# Capacitores del mismo valor pero fisicamente mas grandes



## luxen (Jun 29, 2012)

Hola a todos.

Abri una fuente de TV y note que 1 capacitor estaba inchado, el capacitor es de 600uf a 25V 105º, fui a comprar uno con los mismos valores, pero a pesar que tienen los mismos valores, el que me vendieron es fisicamente mas pequeño. 

Mi pregunta es, ¿por que es mas pequeño? ¿acaso el de la fuente de TV es de mejor calidad que el que me vendieron? 

La unica diferencia es que el de la fuente dice: SG 105º y el que me vendieron dice: +105 VENT.

Gracias por su atencion.


----------



## DJ DRACO (Jun 29, 2012)

Es más pequeño porque aumenta la tecnología...

Por qué todo es más pequeño? es la misma respuesta...

Fijate que diga la misma capacitancia, mismo voltaje de aislación o mayor..y misma temperatura máxima y listo.


----------



## penrico (Jun 29, 2012)

DJ DRACO dijo:


> Es más pequeño porque aumenta la tecnología...
> 
> Por qué todo es más pequeño? es la misma respuesta...
> 
> Fijate que diga la misma capacitancia, mismo voltaje de aislación o mayor..y misma temperatura máxima y listo.



No necesariamente es sólo la tecnología lo que hace que sea mas pequeño. Puede que no funcione el que te vendieron. Puede ser que el otro sea más grande porque tenga menor resistencia interna, puede que tenga otro electrolito que lo hace mas estable en el rango de temperaturas. Y lo más probable, es que el que has comprado sea chino, y el original no necesariamente. Depende de donde va puesto el capacitor va a funcionar bien o no. Si es una diferencia sutil como el electrolito no vas a notar cambios, salvo con el tiempo. Si es la resistencia interna ESR, puede que meta ruidos en otras partes del circuito.


----------



## luxen (Jun 29, 2012)

penrico dijo:


> No necesariamente es sólo la tecnología lo que hace que sea mas pequeño. Puede que no funcione el que te vendieron.

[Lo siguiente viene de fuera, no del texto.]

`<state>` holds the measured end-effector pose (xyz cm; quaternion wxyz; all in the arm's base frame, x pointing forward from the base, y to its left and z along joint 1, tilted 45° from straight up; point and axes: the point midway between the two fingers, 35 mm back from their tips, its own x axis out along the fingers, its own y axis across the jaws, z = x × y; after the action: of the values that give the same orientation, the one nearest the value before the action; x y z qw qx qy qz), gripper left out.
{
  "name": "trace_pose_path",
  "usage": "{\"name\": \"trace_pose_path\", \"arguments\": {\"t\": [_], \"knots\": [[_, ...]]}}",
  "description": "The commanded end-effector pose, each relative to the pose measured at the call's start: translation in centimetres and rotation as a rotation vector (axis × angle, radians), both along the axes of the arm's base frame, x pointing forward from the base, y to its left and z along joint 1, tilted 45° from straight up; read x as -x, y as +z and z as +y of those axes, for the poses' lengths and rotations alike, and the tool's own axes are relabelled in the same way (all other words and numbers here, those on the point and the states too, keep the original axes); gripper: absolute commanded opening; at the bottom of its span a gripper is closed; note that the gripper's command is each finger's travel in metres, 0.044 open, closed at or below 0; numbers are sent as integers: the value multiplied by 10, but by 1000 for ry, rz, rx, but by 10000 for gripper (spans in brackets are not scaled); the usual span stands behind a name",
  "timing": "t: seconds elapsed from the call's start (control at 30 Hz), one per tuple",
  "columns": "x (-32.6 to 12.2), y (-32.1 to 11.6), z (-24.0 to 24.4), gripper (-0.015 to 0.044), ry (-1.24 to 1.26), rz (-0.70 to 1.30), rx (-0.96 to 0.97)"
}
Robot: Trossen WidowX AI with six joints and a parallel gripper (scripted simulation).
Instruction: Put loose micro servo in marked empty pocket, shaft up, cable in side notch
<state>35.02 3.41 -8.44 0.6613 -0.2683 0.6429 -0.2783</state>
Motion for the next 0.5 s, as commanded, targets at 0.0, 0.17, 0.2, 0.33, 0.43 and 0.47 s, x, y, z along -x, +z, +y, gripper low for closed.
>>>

Puede ser que el otro sea más grande porque tenga menor resistencia interna, puede que tenga otro electrolito que lo hace mas estable en el rango de temperaturas. Y lo más probable, es que el que has comprado sea chino, y el original no necesariamente. Depende de donde va puesto el capacitor va a funcionar bien o no. Si es una diferencia sutil como el electrolito no vas a notar cambios, salvo con el tiempo. Si es la resistencia interna ESR, puede que meta ruidos en otras partes del circuito.

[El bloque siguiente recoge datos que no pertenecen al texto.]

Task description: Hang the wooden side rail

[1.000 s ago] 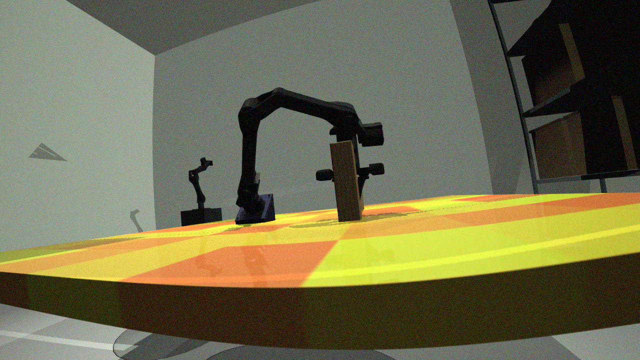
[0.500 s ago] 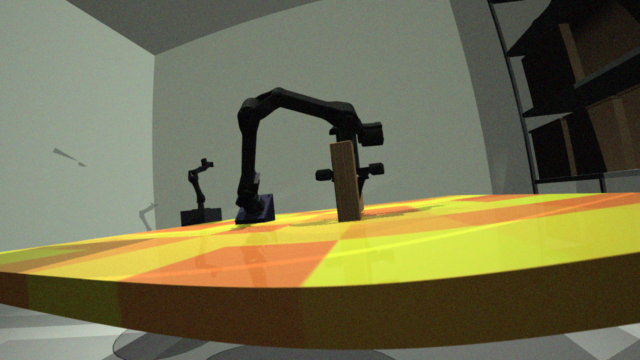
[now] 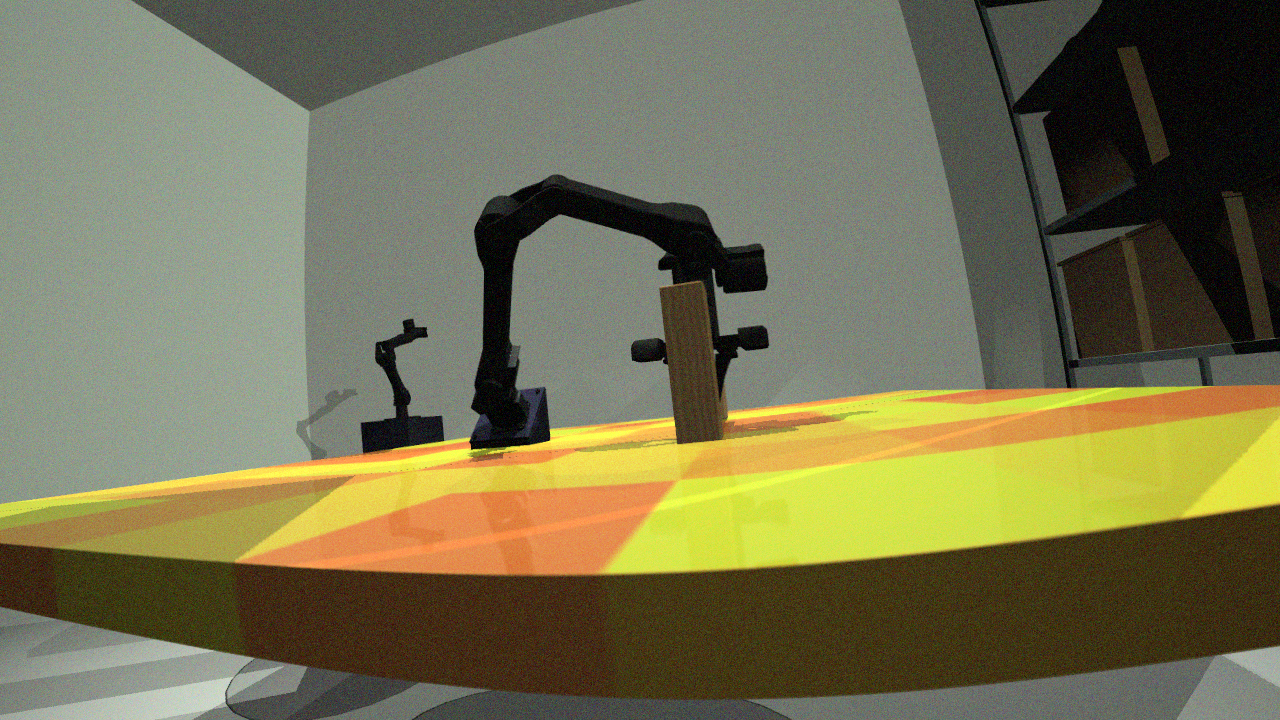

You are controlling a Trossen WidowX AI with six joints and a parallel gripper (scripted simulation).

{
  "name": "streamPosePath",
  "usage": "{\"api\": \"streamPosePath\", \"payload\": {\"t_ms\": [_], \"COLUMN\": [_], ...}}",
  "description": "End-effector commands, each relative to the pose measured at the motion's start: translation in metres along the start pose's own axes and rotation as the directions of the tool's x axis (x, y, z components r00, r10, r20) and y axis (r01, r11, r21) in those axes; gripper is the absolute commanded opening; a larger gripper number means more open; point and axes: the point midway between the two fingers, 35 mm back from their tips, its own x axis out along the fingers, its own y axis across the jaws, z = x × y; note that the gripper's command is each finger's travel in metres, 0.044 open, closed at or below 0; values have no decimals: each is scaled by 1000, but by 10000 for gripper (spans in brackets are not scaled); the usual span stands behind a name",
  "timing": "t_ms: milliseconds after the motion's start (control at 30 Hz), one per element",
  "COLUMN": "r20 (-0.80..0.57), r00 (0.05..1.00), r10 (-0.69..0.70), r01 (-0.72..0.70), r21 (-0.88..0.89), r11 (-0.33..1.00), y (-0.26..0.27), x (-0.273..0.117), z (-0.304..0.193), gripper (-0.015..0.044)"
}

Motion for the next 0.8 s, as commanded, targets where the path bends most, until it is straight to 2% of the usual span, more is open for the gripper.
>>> {"api": "streamPosePath", "payload": {"t_ms": [0,767], "r20": [-4,-4], "r00": [1000,1000], "r10": [-12,-12], "r01": [12,12], "r21": [-3,-3], "r11": [1000,1000], "y": [-1,-1], "x": [-2,1], "z": [0,0], "gripper": [0,0]}}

Me parece buena observación, puede que el capacitor que compre, sea chino y el que tiene la fuente sea japones o algo asi, de igual forma, el dia de hoy voy a mostrarle los dos capacitores a mi profesor de sistemas digitales 3 para escuchar su opinion, les estare informando.

Gracias por sus respuestas. Saludos.


----------



## DOSMETROS (Jun 29, 2012)

+105 VENT.

Overvoltage Vent Operation Facility

No será que soporta 105º pero VENTilado ?


----------



## aquileslor (Jun 29, 2012)

No se si mejoraron la tecnología, pero ahora todos los componentes son mas chicos. Los condensadores que tengo de antes son enormes comparados con los actuales. Y las resistencias que antes eran de 1/4 Watt ahora son de uno y hasta dos... El problema es que no sabemos cuanto durarán en el tiempo. Tengo todavía resistencias Siemens de 1/2 W que tienen 15 mm de largo y los terminales son una caperuza de chapa con una prolongación para soldarlas... Y los condensadores al aceite... de .5, grandes como electrolíticos de 450 v...


----------



## DJ DRACO (Jun 30, 2012)

Todo es más pequeño porque cambian los materiales, cambian los aislantes, y todo se hace más pequeño con el aumento de la tecnología...

No discutamos por discutir.

Un capacitor de 100uF a 25V funciona igual que cualquier otro de similares características no importa el tamaño ni la forma.

Las resistencias se han hecho mucho más chicas que las que tiene mi abuelo guardadas, los diodos, los capacitores variables, todoooooooooooooo

Los potenciómetros de carbón, todo, todo, todoooooo se achica con la tecnología.


----------



## DOSMETROS (Jun 30, 2012)

Si Dj , si es por mejora de tecnologías (lo cual es excelente) y por ahorro de materiales ( lo cual no es nada nada nmada bueno)


----------



## luxen (Jun 30, 2012)

Bien, pues el dia de ayer le mostre los dos capacitores a mi profesor de sistemas digitales, y afirmo que el cambio en tamaño se debe a el liquido, al aislante y en general a los materiales  con que estan compuestos, debido al avance de la tecnologia los componentes electronicos cada vez son mas pequeños, para este caso en particular no importa si los capacitores estan ventilados o no, van a trabajar de la misma manera. Todo tiene sentido, ya que mi TV tiene 5 años aproximadamente, por lo tanto sus componentes ya son algo obsoletos.

Ya instale el nuevo capacitor y funciona perfectamente, gracias a todos por contestar, cabe señalar que DJ DRACO tenia la razòn.

*Con esto doy por concluido el tema. *


----------



## DJ DRACO (Jun 30, 2012)

jajaja me alegro que te haya funcionado 

Saludos.


----------



## DOSMETROS (Jun 30, 2012)

luxen dijo:


> . . . ya que mi TV tiene 5 años aproximadamente, por lo tanto sus componentes ya son algo obsoletos.


 
_______________________


----------